Fixed: send USR1 to the `sleep' pid, got with ps from its known ppid (jobq pid stored in the pidfile)

comment:9 Changed 7 years ago by sbocahu

I forget the "see #18" trick in the commit message... see 528

comment:10 follow-up: Changed 7 years ago by vcaron

  • Owner changed from vcaron to sbo
sleeppid=$(ps -o pid,cmd --ppid $(cat "$pidfile") --noheadings | awk '/sleep/{ print $1 }') 

Yummy :)

My inuitition was rather that you could send a signal to the queue runner itself to interrupt the current command. Checkin "bash manual", "SIGNALS" chapter:

If bash is waiting for a command to complete and receives a signal for  which  a  trap
has been set, the trap will not be executed until the command completes.  When bash is
waiting for an asynchronous command via the wait builtin, the reception  of  a  signal
for  which  a trap has been set will cause the wait builtin to return immediately with
an exit status greater than 128, immediately after which the trap is executed.

Which let me believe something like sleep & wait $! could be interrupted by sending a HUP to the queue runner itself. Could you try it ? Is it a bashism ? Or only a bournism ?

comment:11 Changed 7 years ago by vcaron

  • Owner changed from sbo to sbocahu

comment:12 in reply to: ↑ 10 Changed 7 years ago by sbocahu

My inuitition was rather that you could send a signal to the queue runner itself to interrupt the current command. Checkin "bash manual", "SIGNALS" chapter:

If bash is waiting for a command to complete and receives a signal for  which  a  trap
has been set, the trap will not be executed until the command completes.  When bash is
waiting for an asynchronous command via the wait builtin, the reception  of  a  signal
for  which  a trap has been set will cause the wait builtin to return immediately with
an exit status greater than 128, immediately after which the trap is executed.

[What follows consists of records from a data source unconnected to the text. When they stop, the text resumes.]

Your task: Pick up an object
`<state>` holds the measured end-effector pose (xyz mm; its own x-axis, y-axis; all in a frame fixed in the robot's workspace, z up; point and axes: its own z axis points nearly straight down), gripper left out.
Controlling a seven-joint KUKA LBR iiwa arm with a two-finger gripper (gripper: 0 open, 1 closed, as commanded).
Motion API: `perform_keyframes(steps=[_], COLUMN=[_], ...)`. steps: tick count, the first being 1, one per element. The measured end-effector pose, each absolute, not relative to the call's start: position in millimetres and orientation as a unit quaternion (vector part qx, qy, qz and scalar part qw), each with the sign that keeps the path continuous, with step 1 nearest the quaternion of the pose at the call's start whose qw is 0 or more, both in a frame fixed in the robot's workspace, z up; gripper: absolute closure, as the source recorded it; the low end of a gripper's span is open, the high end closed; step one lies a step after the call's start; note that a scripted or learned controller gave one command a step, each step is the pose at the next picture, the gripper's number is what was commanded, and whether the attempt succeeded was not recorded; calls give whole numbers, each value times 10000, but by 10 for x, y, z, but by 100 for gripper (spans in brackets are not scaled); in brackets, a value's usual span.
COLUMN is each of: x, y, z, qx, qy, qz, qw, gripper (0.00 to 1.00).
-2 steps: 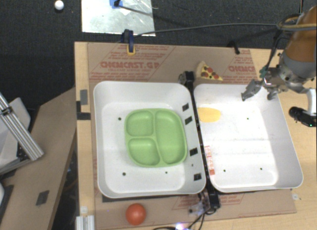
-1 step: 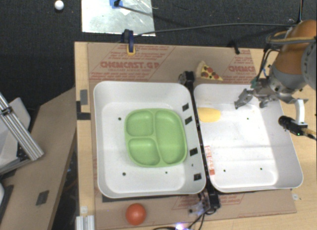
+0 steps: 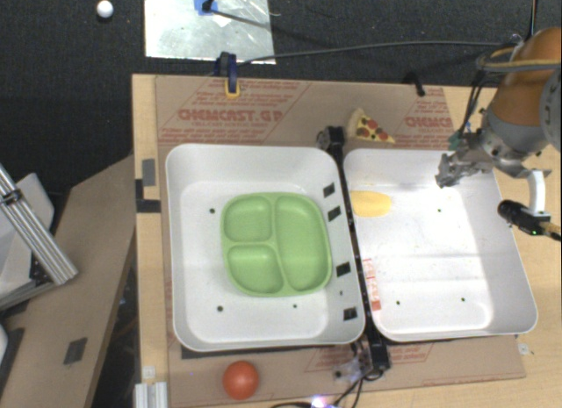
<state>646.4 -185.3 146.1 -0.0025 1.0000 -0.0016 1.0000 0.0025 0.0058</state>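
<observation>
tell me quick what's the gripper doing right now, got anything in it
Gripper: over the right bin's far edge; open or shut cannot be told, nothing visibly held.

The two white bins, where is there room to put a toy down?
The right shallow white bin has bare floor below the yellow banana-shaped piece. Its upper right is crowded by the end effector. In the left white bin, the green divided plastic tray leaves just a narrow border.
</observation>
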Motion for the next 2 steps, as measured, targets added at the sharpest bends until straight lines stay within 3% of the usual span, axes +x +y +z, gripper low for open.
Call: perform_keyframes(steps=[2], x=[6535], y=[-1890], z=[2467], qx=[7052], qy=[7090], qz=[22], qw=[38], gripper=[100])
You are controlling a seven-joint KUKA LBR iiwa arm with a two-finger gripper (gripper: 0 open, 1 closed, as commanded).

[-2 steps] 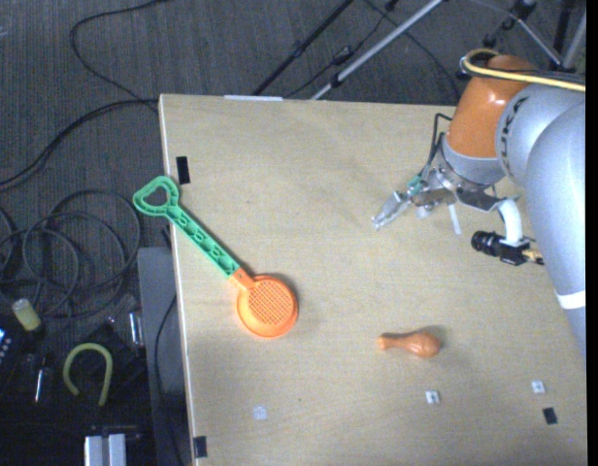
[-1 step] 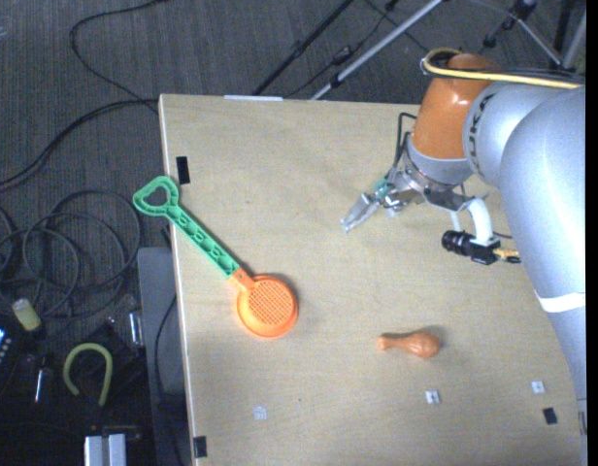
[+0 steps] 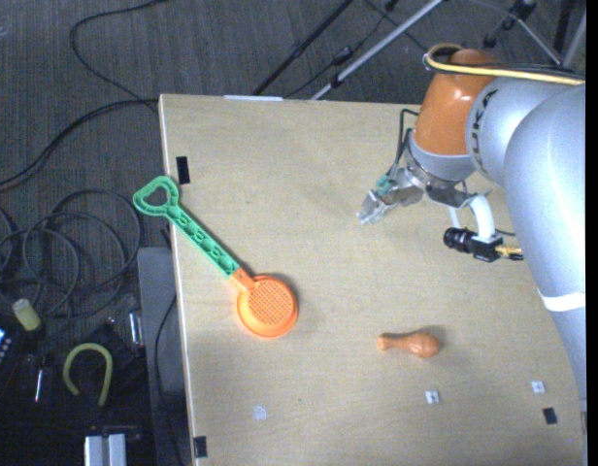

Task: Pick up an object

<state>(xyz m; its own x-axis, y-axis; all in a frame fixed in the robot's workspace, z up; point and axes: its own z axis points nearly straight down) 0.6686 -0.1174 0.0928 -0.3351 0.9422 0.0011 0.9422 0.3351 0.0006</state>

Which let me believe something like sleep & wait $! could be interrupted by sending a HUP to the queue runner itself.

Yes, it is another solution. TIMTOWTDI :]

But we need to had a dummy `trap' call (else the default behaviour is "exit") and there is a "polution of sleep processes" (killing the right process is better to me, but that's just a point of view :))

Is it a bashism ? Or only a bournism ?

Neither. This is a POSIX regular command, that you may find in (at least) most of shells on (at least) most Unix OS :)

Do you want me to switch to a trap/wait mechanism ?

comment:13 Changed 7 years ago by vcaron

But we need to had a dummy `trap' call

There used to be a trap before we used start-stop-daemon, we can set it one again. Let's trap USR1.

there is a "polution of sleep processes"

If you submit jobs faster than one every 5sec, yes. Let's kill the sleep if it's there:

sleep & wait $!
kill $! 2>/dev/null

A very cool thing would be a builtin sleep shell command, sigh.

The only thing is that it relies on the pidfile which is more reliable than scrubbing the process table. If there are several daemon, by accident or not, the pidfile arbitrate which daemon is the "one". If there's no pidfile, well... things are already badly broken :).

Do you want me to switch to a trap/wait mechanism ?

If it still makes sense to you, yes.

comment:14 Changed 7 years ago by zecrazytux

(In [533]) Use wait' & trap', see #18

comment:15 Changed 7 years ago by sbocahu

  • Resolution set to fixed
  • Status changed from new to closed

comment:16 Changed 7 years ago by vcaron

I've played with it, it works very nicely, I can't fill the jobqueue by manually pushing jobs from the cli now :).

I've noticed a production situation where there was a 'storm of jobq submissions', and the 5sec delays between job pickups would add up to a huge amount of lost time.

comment:17 Changed 7 years ago by zerodeux

(In [534]) Bump queue pickup timer from 5 to 60sec, now that we can wake up the queue runner ASAP (laptop friendly, etc) - see #18

Note: See TracTickets for help on using tickets.